On 5-29-15, while shaking down the midway of 300 CCH, I Sgt. E. Lasco found a metal rod coming from cell 335 W. I went into the cell to find the object sticking through the vent into the midway. Offender Love, # 158219, stays in this cell. Evidence turn (sic) into IA. Time of find, approximately 10:45 a.m.

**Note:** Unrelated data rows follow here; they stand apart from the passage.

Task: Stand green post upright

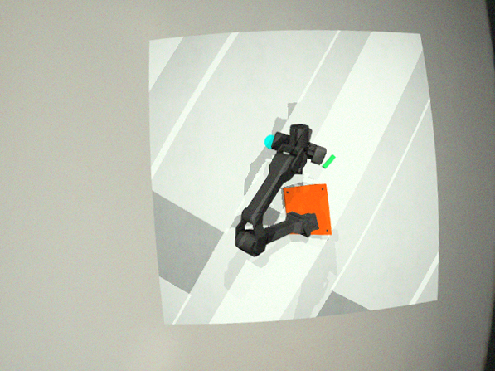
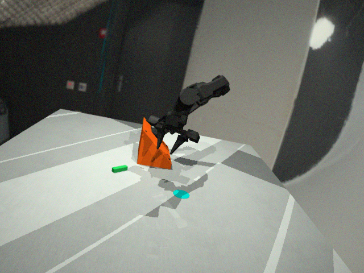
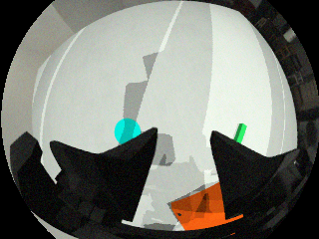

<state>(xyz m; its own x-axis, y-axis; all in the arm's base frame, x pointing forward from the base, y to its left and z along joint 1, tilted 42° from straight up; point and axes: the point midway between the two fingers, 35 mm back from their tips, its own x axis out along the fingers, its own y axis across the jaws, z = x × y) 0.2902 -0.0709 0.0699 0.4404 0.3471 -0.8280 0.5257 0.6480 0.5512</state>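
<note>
Right now the green post is 9 cm behind my gripper tip, 14 cm to the right of it and 13 cm below it. From my gripper tip the other things lie so: cyan circle: 4 cm ahead, 9 cm to the left, 14 cm below.
</note>
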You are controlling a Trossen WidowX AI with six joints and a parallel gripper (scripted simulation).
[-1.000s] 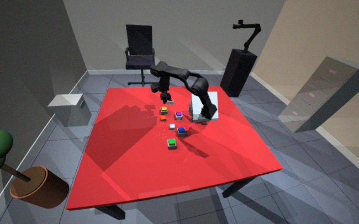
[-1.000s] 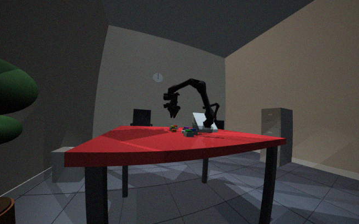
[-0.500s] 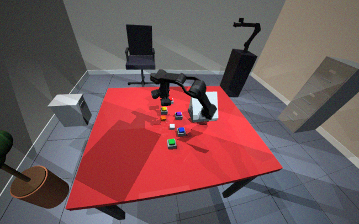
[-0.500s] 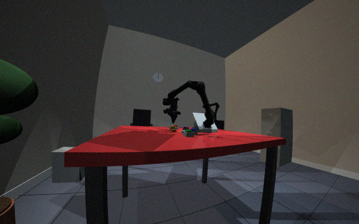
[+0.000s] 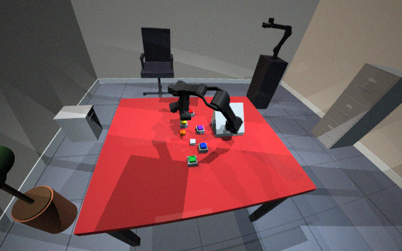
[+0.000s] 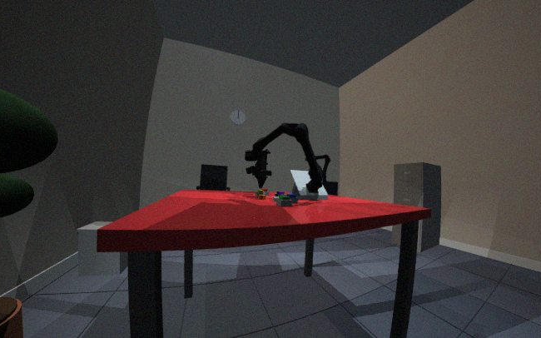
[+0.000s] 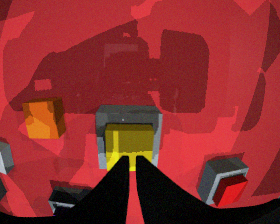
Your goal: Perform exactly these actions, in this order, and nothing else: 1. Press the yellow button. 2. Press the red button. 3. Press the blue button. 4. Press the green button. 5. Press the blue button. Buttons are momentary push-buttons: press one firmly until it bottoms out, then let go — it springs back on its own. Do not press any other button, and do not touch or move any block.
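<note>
Now: the yellow button 2 cm below my gripper tip. Also, from my gripper tip: orange block (8 cm to the left, 4 cm below, 1 cm ahead); purple button (10 cm behind, 6 cm to the left, 2 cm below); red button (11 cm to the right, 6 cm behind, 2 cm below).
</note>
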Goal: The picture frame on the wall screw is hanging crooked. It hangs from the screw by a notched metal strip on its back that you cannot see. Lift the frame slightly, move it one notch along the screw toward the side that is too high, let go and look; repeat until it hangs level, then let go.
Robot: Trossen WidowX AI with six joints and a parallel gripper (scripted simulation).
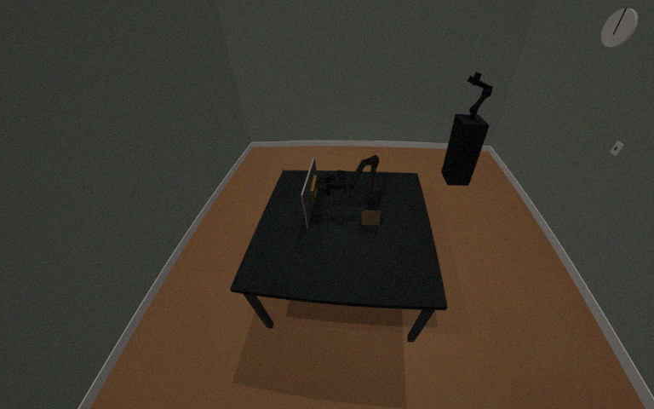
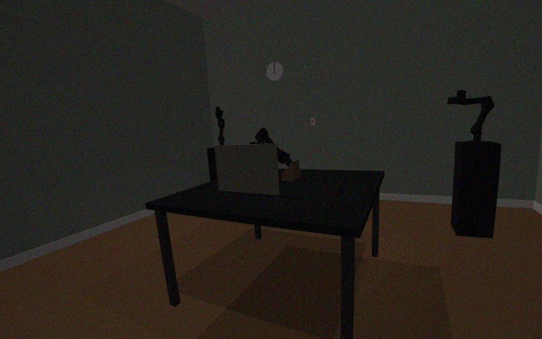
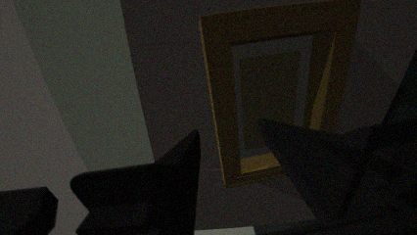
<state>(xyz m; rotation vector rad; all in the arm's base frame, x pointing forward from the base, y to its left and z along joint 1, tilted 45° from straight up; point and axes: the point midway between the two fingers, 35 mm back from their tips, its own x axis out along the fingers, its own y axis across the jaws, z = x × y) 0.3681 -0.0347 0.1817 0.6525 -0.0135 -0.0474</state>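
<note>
Right now my gripper tip is 50 mm above the picture frame, 30 mm short of it and 10 mm to the left of it. The rest, counted from my gripper tip: wall panel 70 mm below, 40 mm ahead.
</note>
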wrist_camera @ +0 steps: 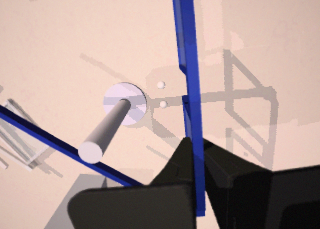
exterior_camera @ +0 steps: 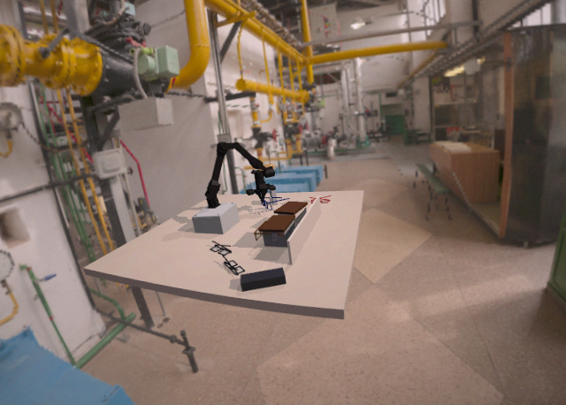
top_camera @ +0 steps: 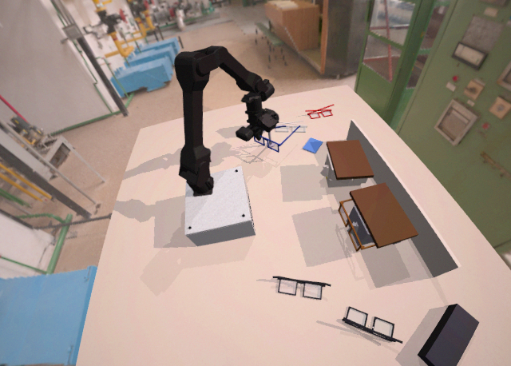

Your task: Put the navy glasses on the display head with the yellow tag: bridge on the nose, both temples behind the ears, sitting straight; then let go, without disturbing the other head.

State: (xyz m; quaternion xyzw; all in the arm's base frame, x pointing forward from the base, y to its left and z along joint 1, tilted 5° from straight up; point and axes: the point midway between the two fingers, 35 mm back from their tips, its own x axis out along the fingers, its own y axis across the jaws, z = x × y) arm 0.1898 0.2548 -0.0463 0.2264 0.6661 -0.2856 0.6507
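Right now my gripper tip is 50 mm short of the white peg stand, 30 mm to the right of it and 30 mm above it. From my gripper tip the other things lie so: back panel: 430 mm ahead, 290 mm to the right; blue card: 230 mm ahead, 10 mm to the right, 60 mm below; dark box: 420 mm ahead, 740 mm to the right, 40 mm below.
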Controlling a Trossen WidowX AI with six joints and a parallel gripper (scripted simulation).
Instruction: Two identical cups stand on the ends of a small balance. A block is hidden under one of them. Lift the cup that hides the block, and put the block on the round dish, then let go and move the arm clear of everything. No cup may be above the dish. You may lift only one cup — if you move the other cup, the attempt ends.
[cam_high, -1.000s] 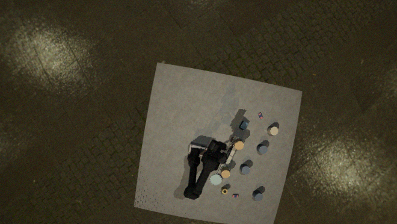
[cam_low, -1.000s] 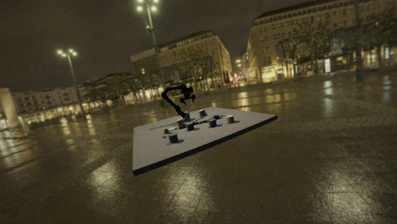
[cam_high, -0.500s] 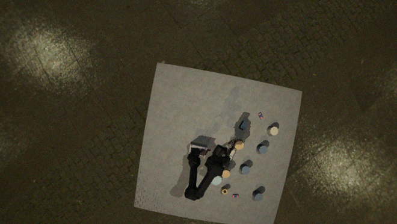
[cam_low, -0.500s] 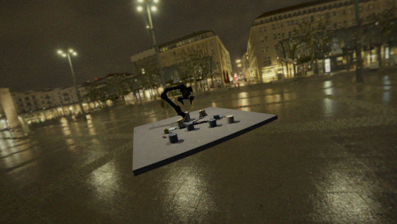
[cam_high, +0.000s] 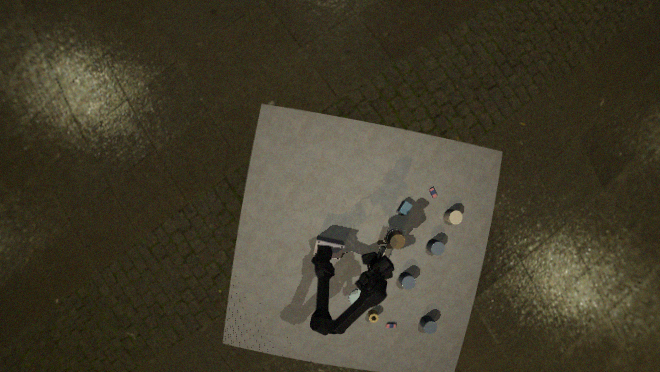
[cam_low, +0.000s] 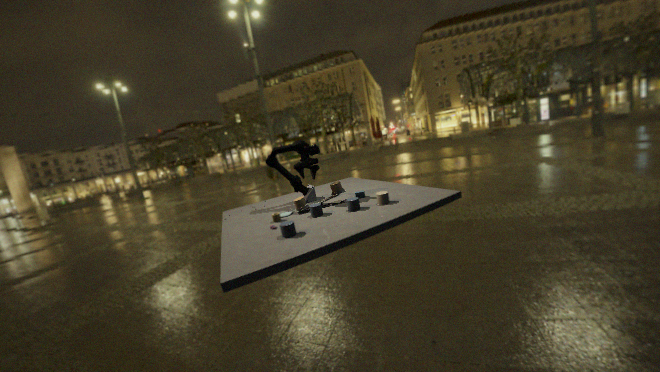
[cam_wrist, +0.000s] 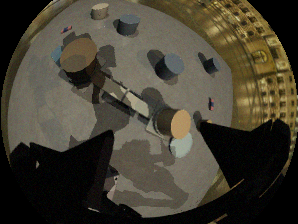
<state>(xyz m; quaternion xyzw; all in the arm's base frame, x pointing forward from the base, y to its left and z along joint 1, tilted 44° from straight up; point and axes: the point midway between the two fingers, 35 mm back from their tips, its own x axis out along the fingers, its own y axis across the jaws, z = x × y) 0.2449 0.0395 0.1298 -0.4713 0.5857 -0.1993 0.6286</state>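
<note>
The cup is 130 mm below my gripper tip, 120 mm to the right of it and 10 mm ahead of it. Round my gripper tip: blue block 280 mm to the left, 170 mm below, 150 mm ahead; then pale round dish 200 mm to the right, 190 mm below, 50 mm behind; then balance beam 150 mm below, 60 mm ahead, 20 mm to the left.
</note>
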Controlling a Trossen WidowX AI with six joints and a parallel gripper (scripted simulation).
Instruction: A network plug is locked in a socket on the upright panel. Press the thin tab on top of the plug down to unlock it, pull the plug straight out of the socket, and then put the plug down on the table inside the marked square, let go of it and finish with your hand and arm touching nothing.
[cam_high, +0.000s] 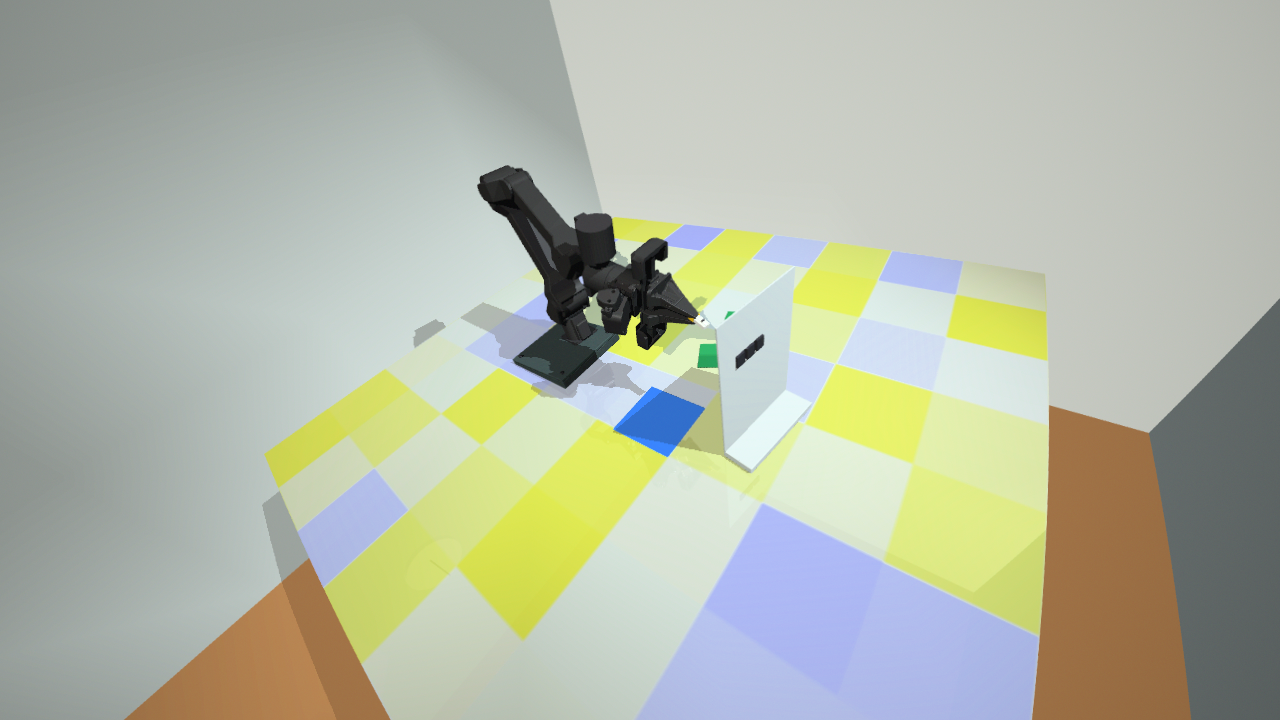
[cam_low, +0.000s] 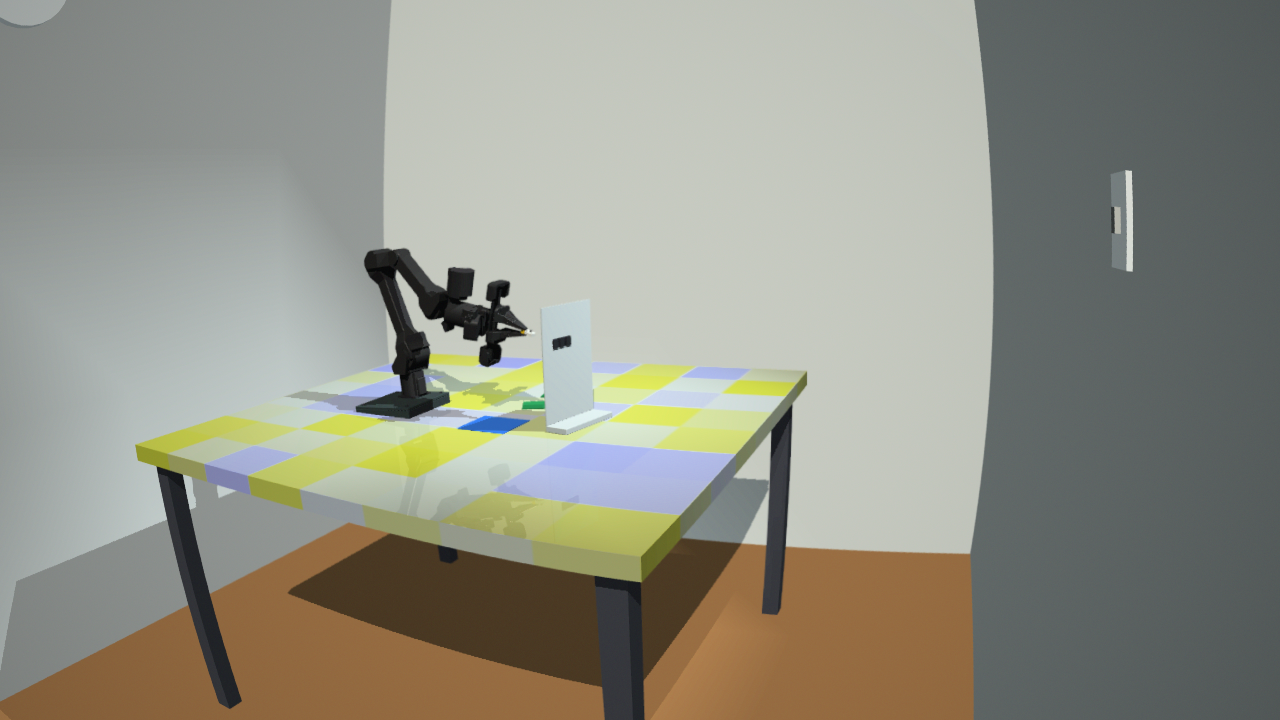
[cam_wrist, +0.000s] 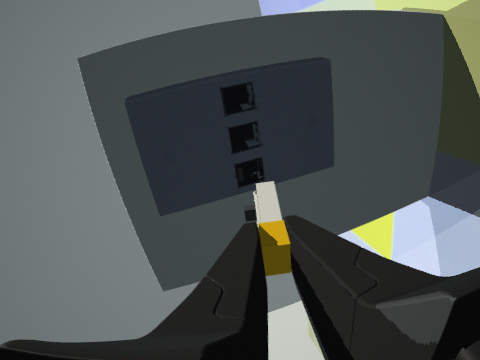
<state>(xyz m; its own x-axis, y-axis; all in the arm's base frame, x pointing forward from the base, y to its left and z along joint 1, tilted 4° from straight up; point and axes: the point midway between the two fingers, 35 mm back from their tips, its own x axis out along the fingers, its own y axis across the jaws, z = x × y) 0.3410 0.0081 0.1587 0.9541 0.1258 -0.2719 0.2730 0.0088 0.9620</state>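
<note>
Now: gripper tip 50 mm past the blue square, 70 mm to the left of it and 190 mm above it. The rest, counted from my gripper tip: upright panel 100 mm ahead, 10 mm to the left, 80 mm below; then network plug 10 mm ahead.
</note>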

(Conduct Rep. 1.) Additionally, Lt. Dykstra submitted a witness statement reporting that Sergeant Lasco told him that Lasco had "seen something like a shank in the midway but could not get to it." (ECF 4-5 at 1.) Sgt. Lasco then searched Love's cell and found an 8 ½ inch shank in the cell. During the hearing, the DHO reviewed the Conduct Report, Lt. Dykstra's statement, the photograph of the confiscated item, video recording from the cell house, and the evidence card. Based on this evidence, the DHO determined that Love was guilty of violating A-106. In light of the evidence, the DHO's determination was not unreasonable or arbitrary. The DHO had "some evidence" that the concealed 8 ½ inch metal rod in Love's vent constituted "possession or use of any . . . dangerous or deadly weapon" in violation of IDOC policy. See Webb, 224 F.3d at 652. Love's Petition suggests that Sgt. Lasco or Lt. Dykstra planted the metal rod in his cell. With this claim, Love asks this Court to make an independent credibility determination between the veracity of his version of events and those of Lt. Dykstra and Sgt. Lasco. However, it was for the DHO, not this Court, to make that credibility determination. See McPherson, 188 F.3d at 786. Therefore, Ground Three of Love's Petition is denied.

CONCLUSION

For these reasons, the Court:

(1) DENIES AS MOOT the Motion to Admit Evidence to Unseal Security Video for Review [ECF No. 13];

(2) DENIES the Motion to Suppress Evidence Submitted Witness Statement [ECF No. 14];

(3) DENIES the Motion to Suppress Incident Report Exhibit A-1 [ECF No. 15];

(4) DENIES the Habeas Corpus Petition [ECF No. 1]; and

(5) DIRECTS the Clerk of Court to close this case.

SO ORDERED.

FootNotes


1. In fact, the Court notes that there does appear to be a completed evidence card in Respondent's Exhibit A-2. (See Conduct Rep., ECF No. 4-1.)